Test Integrity¶

When a test fails, the path of least resistance is to weaken the test: replace the assertion with assert True, swap an integration call for a Mock(), or sprinkle @pytest.mark.skip to make red go green. You want an LLM reviewer that catches these patterns at the moment the test edit lands, with full diff context.

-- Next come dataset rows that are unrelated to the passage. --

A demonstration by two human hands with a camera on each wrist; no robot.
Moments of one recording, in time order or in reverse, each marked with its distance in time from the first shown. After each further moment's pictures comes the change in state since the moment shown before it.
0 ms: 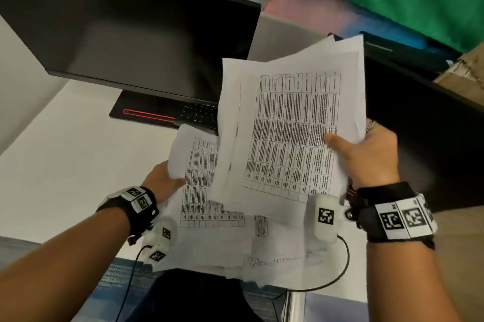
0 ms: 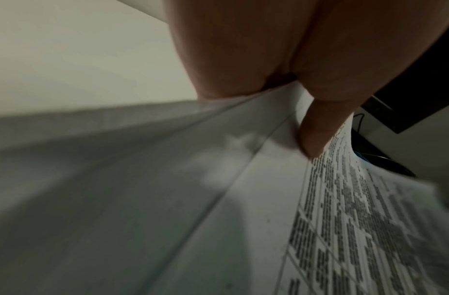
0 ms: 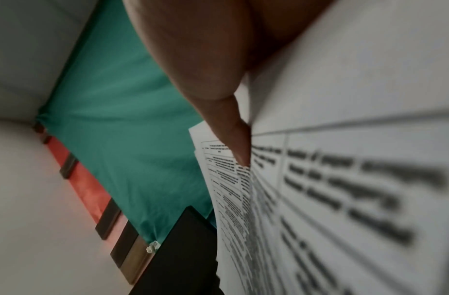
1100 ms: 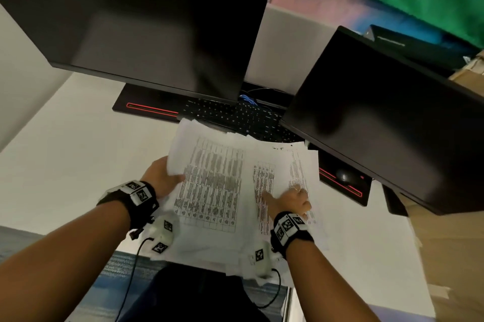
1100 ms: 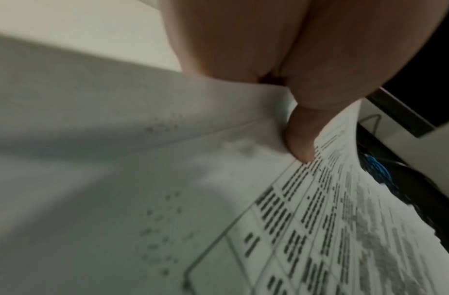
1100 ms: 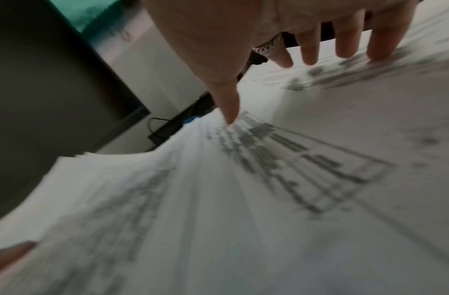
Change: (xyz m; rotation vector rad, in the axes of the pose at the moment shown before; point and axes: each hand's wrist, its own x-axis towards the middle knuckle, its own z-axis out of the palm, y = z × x) left_hand -0.003 -0.001 -0.003 -0.036 0.013 -0.076; right_hand -0.042 0.181 0.130 -0.806 -0.236 0.599
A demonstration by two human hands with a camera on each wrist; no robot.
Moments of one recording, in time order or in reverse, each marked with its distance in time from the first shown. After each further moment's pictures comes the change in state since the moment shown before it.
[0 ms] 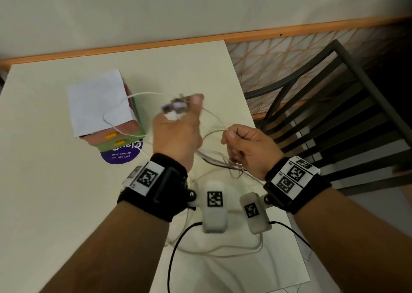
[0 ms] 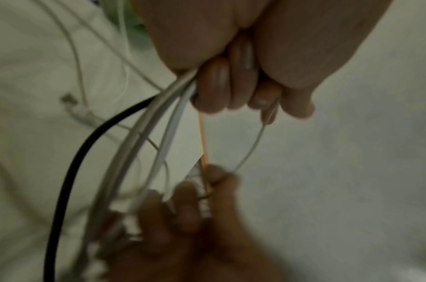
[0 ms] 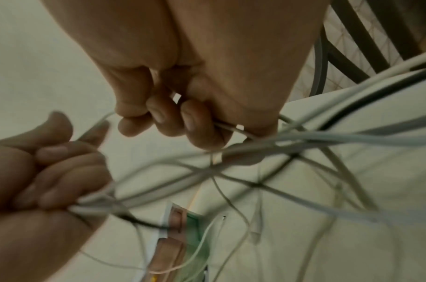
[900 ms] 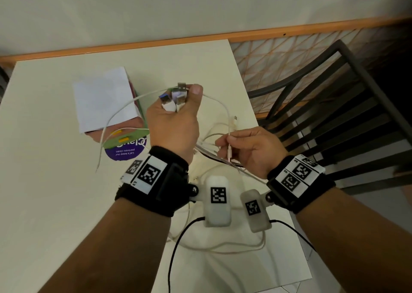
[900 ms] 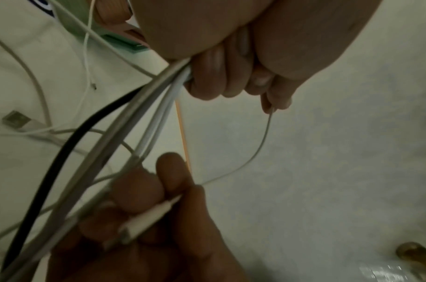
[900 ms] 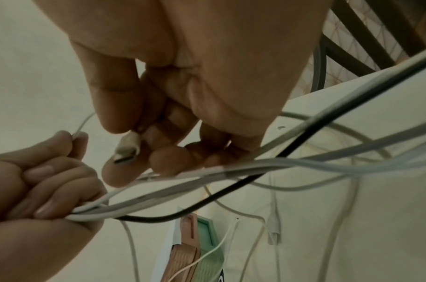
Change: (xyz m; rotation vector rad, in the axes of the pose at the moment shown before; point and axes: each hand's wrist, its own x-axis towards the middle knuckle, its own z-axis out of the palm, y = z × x) left_hand -0.002 0.019 -0.001 -0.003 0.103 0.184; right_hand -0.009 -0.017 0.014 0.177 -0.022 0.151
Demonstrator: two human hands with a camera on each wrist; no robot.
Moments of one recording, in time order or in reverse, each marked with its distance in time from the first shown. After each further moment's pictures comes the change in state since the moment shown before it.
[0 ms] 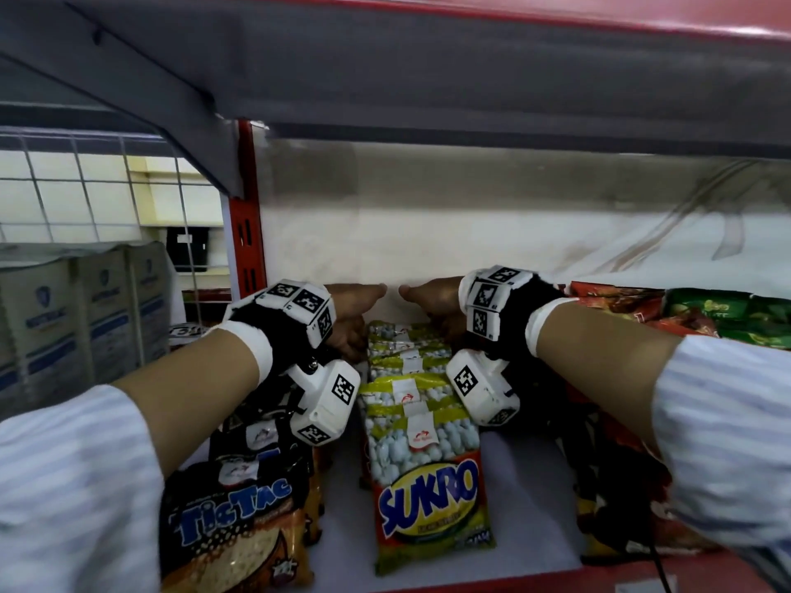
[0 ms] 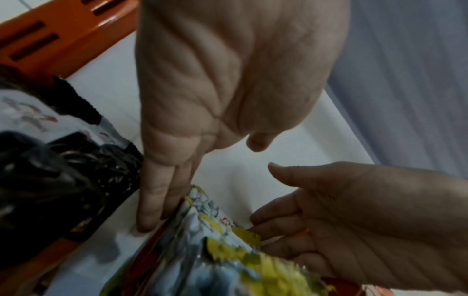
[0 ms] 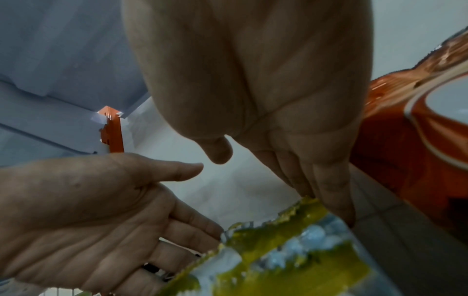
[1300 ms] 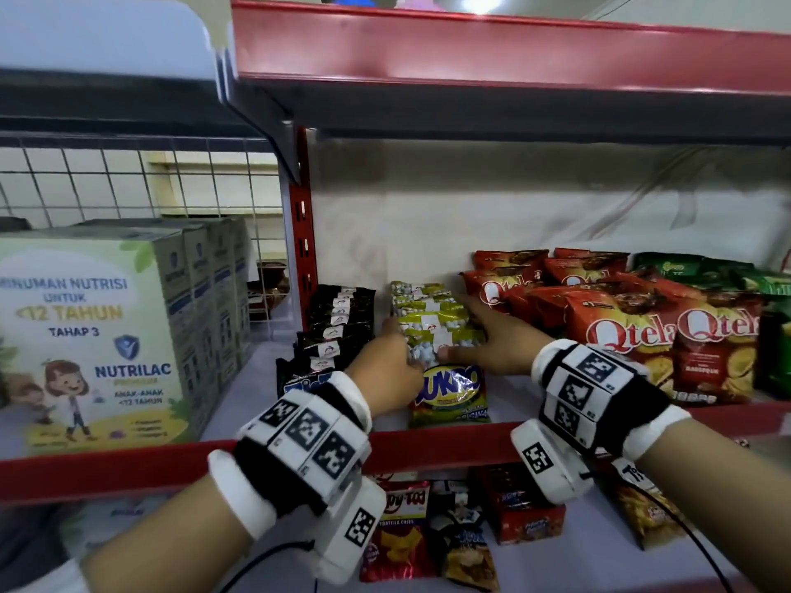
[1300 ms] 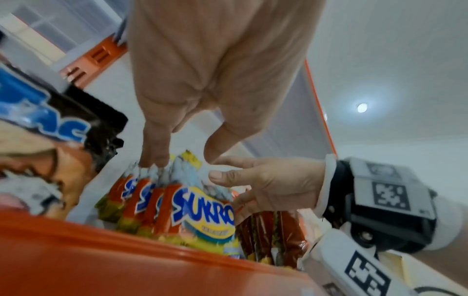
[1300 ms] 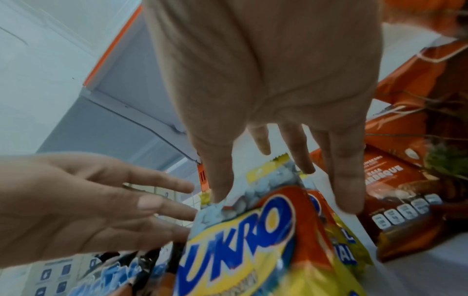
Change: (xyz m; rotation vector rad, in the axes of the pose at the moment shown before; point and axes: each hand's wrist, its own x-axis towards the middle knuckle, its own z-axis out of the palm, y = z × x) left_hand -0.162 -0.118 0.054 0.576 0.243 0.537; right_hand -0.161 0.070 0.034 -0.177 0.021 -0.312
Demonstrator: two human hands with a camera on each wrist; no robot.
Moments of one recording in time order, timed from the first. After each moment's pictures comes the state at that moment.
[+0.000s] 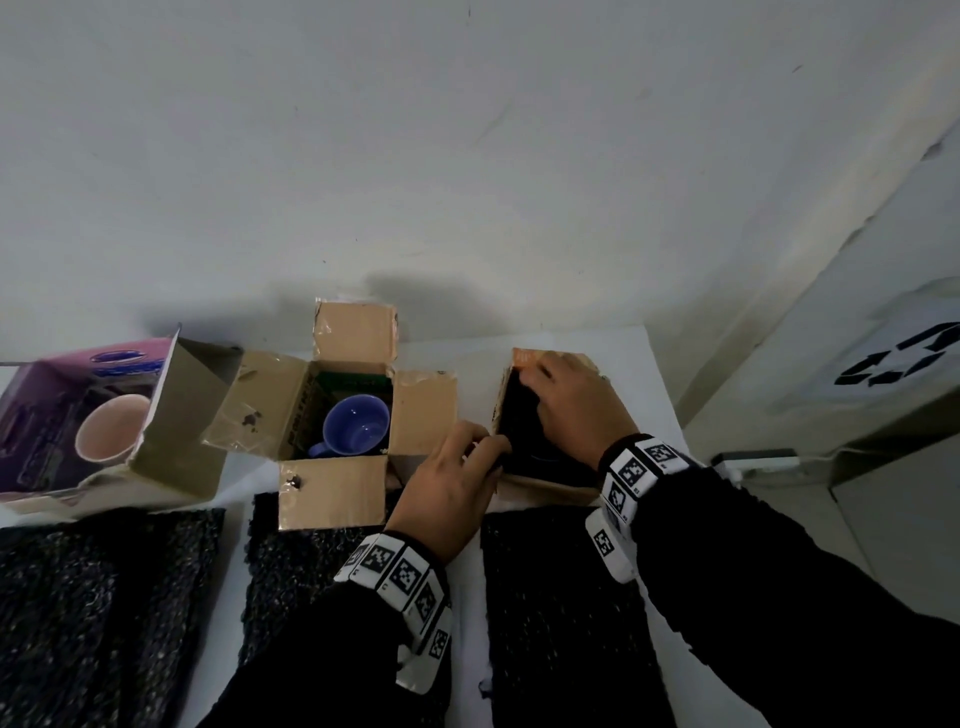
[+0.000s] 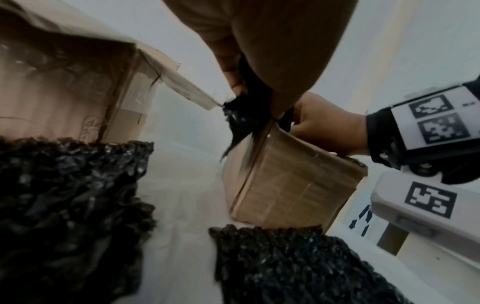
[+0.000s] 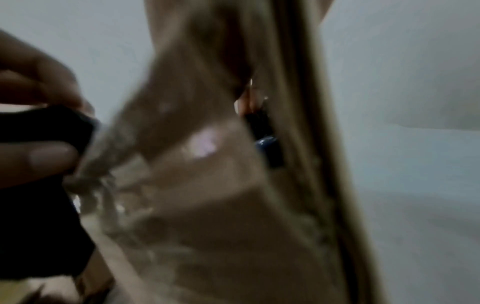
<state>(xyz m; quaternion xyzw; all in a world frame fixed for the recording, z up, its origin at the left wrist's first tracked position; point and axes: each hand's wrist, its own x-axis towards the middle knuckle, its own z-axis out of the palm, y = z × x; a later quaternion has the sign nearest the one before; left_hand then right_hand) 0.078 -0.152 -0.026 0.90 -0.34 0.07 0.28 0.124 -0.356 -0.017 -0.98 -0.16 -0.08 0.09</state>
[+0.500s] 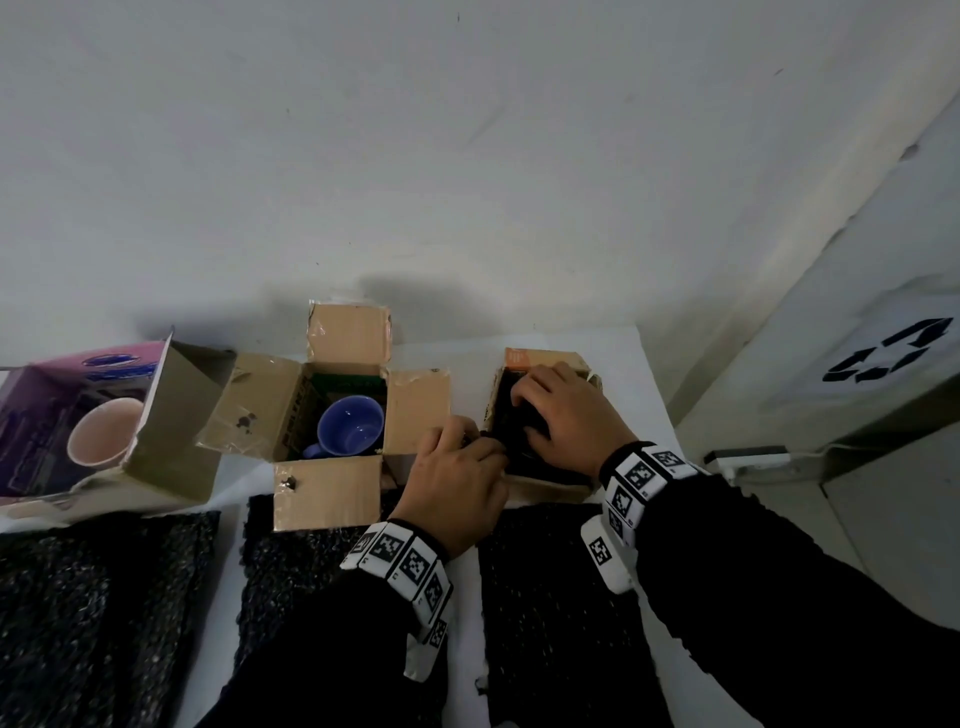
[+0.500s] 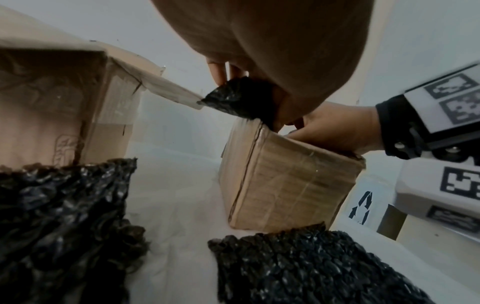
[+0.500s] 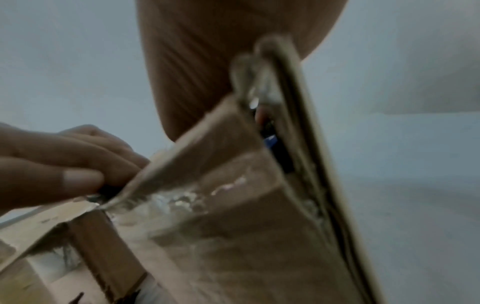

from __future__ import annotations

from captain_hook import (
    BaseHookEvent,
    Event,
    HookResult,
    Prompt,
    SourceEdits,
    TestFile,
    Tool,
    on,
    prompt_check,
)

INTEGRITY_TEMPLATE = """
You are reviewing a test edit for signs the agent weakened tests to make them pass.

Block if you see any of:
- An assertion replaced by `assert True`, `pass`, or a no-op.
- A real call replaced by a `Mock()` that defeats the test's purpose.
- A bulk addition of `@pytest.mark.skip` or `pytest.skip(...)` without justification.
- An integration boundary (DB, HTTP, file I/O) swapped for a stub.

File: {fp}

--- old ---
{old}
--- new ---
{new}
"""


@on(Event.PostToolUse, only_if=[SourceEdits(lang="py", include_tests=True), TestFile(), Tool("Edit")])
def guard_test_edits(evt: BaseHookEvent) -> HookResult | None:
    if not (fp := evt.file) or not (old := evt.old) or not (new := evt.content):
        return None
    return prompt_check(
        evt,
        Prompt.from_template(INTEGRITY_TEMPLATE, fp=fp.path, old=old, new=new),
        prefix="TEST INTEGRITY",
        suffix=" If unsure whether the change weakens the test, allow.",
    )

What to learn: prompt_check() runs an inline LLM evaluation and returns a HookResult | None you can pass straight back from an @on handler. Prompt.from_template(TEMPLATE, **vars) renders the template with str.format-style substitution and dedents the block. The SourceEdits(lang="py", include_tests=True) + TestFile() combo restricts the hook to test file edits only, which is the only slice where weakening matters.